Your task is to retype the lines from the opening of the material through the line that includes "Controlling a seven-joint". Do not copy the pictures.

* [Source material]
--- START ---

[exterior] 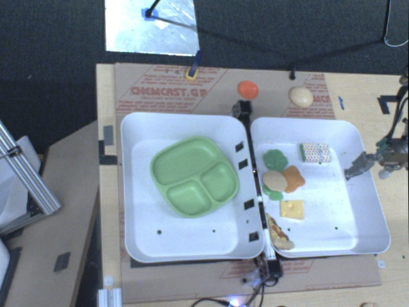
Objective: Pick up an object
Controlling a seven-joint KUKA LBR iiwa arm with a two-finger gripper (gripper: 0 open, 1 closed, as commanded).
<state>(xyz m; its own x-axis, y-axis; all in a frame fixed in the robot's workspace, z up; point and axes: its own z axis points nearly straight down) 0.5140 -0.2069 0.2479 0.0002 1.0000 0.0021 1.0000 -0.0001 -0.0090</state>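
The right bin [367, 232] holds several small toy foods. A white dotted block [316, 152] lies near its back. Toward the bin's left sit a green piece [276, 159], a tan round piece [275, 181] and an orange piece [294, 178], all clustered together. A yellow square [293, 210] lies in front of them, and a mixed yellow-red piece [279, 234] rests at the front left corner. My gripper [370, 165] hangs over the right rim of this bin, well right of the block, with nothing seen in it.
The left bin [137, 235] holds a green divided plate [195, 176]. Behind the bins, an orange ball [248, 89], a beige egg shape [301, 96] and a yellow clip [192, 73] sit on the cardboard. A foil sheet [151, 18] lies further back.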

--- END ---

* [Answer to the exercise]
[exterior] 
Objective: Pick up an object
Controlling a seven-joint KUKA LBR iiwa arm with a two-finger gripper (gripper: 0 open, 1 closed, as commanded).

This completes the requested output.